The approach we recommend is to divide this problem into multiple smaller sub-problems and solve them using the 80-20 approach. The aim is to reach a feasible solution and then attempt to increase its optimality. A few examples of sub-problems are:
- transportation distribution
For instance, the first objective of making a forecast for the next 3 months can be accomplished using a time-series forecasting technique. It’s a fairly straight-forward approach. You can think about aggregation and disaggregation approaches as well.
Below, we have mentioned the steps you can follow to solve a sourcing/sequencing problem:
- Aim to solve the problem for the first month and use the same approach for the second and third months.
- Sourcing can be formulated as a scheduling problem. Basically, it can be said to be both a scheduling and a sequencing problem. You can solve it one by one – first look at the scheduling part and then the sequencing part.

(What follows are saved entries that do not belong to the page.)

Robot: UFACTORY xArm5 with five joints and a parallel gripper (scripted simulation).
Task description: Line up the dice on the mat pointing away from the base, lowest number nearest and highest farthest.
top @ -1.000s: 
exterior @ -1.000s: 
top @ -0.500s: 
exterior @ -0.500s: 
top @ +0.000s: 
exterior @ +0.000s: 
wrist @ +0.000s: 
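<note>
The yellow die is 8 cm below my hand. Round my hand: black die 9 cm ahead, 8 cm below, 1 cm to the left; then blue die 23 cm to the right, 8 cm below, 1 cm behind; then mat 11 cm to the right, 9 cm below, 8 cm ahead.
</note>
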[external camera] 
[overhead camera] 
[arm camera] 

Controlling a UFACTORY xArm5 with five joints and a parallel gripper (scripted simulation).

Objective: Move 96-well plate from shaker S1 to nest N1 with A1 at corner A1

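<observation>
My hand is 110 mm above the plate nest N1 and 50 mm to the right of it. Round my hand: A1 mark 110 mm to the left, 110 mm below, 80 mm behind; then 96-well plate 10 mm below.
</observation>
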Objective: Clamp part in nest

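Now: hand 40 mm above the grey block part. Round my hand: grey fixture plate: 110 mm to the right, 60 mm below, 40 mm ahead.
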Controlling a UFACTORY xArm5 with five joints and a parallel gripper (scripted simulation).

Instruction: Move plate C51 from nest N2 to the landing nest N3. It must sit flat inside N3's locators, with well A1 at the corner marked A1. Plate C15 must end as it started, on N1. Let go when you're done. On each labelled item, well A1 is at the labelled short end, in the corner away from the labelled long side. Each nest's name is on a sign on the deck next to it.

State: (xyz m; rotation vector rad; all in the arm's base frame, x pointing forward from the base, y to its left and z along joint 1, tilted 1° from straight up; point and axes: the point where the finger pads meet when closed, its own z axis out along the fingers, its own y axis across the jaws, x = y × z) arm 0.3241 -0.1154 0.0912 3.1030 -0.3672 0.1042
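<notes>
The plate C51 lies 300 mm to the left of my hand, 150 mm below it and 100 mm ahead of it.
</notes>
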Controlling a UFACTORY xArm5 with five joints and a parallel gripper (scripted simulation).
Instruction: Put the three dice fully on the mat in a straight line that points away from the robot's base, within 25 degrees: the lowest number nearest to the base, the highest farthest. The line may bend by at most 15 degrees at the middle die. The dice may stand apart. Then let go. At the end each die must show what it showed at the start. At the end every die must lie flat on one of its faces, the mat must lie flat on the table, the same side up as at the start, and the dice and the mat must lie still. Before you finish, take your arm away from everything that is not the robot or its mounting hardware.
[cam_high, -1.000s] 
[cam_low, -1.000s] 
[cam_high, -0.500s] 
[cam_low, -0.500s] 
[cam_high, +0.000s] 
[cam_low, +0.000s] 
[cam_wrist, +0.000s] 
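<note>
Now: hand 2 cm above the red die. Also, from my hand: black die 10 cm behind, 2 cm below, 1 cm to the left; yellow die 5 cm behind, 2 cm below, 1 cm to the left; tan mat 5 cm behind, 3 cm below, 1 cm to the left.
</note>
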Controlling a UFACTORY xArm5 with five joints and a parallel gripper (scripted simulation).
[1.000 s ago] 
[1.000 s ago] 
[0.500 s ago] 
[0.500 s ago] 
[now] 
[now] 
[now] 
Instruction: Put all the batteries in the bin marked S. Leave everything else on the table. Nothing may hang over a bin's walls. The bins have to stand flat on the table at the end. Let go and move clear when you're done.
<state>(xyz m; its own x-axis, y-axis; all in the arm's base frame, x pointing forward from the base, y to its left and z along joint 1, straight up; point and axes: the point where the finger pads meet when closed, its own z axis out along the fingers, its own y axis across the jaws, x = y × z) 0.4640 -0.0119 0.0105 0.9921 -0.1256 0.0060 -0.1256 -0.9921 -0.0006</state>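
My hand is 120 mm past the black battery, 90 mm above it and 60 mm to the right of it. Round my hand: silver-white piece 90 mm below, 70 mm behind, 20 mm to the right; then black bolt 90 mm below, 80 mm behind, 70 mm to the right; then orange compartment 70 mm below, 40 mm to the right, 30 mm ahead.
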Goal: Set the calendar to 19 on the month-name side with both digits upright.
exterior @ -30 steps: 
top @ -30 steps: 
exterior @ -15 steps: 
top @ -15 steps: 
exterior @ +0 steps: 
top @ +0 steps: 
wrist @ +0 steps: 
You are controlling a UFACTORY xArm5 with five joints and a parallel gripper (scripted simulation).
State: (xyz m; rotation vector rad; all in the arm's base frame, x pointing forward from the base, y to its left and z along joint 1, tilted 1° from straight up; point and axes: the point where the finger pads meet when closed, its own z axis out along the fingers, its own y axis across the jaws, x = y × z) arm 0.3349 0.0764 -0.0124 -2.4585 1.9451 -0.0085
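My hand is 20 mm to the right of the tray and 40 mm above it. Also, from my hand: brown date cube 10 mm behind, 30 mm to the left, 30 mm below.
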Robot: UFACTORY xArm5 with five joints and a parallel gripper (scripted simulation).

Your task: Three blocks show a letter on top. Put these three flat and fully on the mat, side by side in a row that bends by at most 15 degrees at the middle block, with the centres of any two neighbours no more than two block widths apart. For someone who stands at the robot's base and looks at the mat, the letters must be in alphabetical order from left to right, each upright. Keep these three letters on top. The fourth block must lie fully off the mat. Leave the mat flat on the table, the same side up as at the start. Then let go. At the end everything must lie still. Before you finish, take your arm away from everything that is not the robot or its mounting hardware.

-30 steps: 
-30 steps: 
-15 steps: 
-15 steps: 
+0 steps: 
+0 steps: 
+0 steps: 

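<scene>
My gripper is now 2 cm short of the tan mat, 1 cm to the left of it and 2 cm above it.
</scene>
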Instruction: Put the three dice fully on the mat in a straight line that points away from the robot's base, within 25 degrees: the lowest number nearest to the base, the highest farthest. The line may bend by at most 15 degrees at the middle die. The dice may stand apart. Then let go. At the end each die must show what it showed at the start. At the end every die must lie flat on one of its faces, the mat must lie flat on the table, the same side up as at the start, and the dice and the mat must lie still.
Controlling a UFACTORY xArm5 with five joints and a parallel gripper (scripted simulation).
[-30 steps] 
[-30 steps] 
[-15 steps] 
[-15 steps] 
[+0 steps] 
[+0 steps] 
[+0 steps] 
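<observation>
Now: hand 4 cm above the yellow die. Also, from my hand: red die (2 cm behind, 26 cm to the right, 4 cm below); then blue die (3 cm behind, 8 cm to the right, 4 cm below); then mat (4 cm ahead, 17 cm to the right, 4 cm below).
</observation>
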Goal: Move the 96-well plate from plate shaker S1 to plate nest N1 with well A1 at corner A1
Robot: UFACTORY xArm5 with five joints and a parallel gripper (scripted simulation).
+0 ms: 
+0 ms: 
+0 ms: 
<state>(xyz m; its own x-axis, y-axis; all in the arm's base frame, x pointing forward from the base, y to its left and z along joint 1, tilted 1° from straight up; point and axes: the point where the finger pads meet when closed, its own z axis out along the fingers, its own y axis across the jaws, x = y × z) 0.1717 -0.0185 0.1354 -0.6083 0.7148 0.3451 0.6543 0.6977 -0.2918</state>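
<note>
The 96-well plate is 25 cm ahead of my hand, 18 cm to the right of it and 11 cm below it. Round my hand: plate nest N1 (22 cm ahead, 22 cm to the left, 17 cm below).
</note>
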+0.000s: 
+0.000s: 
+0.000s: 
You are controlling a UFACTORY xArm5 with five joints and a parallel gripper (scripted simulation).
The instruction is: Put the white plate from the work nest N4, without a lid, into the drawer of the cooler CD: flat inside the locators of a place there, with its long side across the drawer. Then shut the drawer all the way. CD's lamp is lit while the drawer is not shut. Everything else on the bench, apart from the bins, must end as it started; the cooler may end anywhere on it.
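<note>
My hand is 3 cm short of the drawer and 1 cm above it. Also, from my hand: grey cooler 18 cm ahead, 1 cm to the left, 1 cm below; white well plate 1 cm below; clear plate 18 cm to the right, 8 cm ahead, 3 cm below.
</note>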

- First a few thoughts on the scheduling (sourcing) problem:
- Scheduling can be a relatively easy exercise if we add aggregated product demand in rows and plant capacity in columns. By doing this, we get a 81 x 6 matrix for 81 SKUs and 6 production lines. It is quite easy to solve this as a product mix problem using Excel solver or some other linear programming solver (or any heuristics approach). Minimize for the production cost and add capacity constraints for each production line as approximate capacity at monthly level.
- Don’t worry if you can’t produce for full demand. The plant obviously doesn’t have the capacity to produce for the demand of all the SKUs. So start with only 30-40% of SKUs and then keep adding more as you go.
- Solve for items that have the lowest processing time so that you can aim to produce for maximum demand possible (or try out a few variations here).
- Once you have the schedule for one month, then you can try sequencing it on the production lines.
- Use variations of “greedy” algorithm (consider Local Search, Constraint programming or other heuristics technique). For example, you can sort the setup time matrix in ascending order (lowest setup time in the top-left corner and highest setup time in the bottom right corner). Also, look-out for patterns in changeover matrix.
- Then start sequencing products exactly as per this sorted setup time matrix.
- You can minimize setup time and maximize production time by this method or a similar greedy algorithm.
Once you have a solution that works for one month, you can then try to validate for constraints.
If required, some “hand adjustments” can also be made. We don’t necessarily need a fully automated process to make this work (at least not in the first attempt).
We can then move onto building a similar solution for the remaining two months.
Don’t lose hope, keep trying!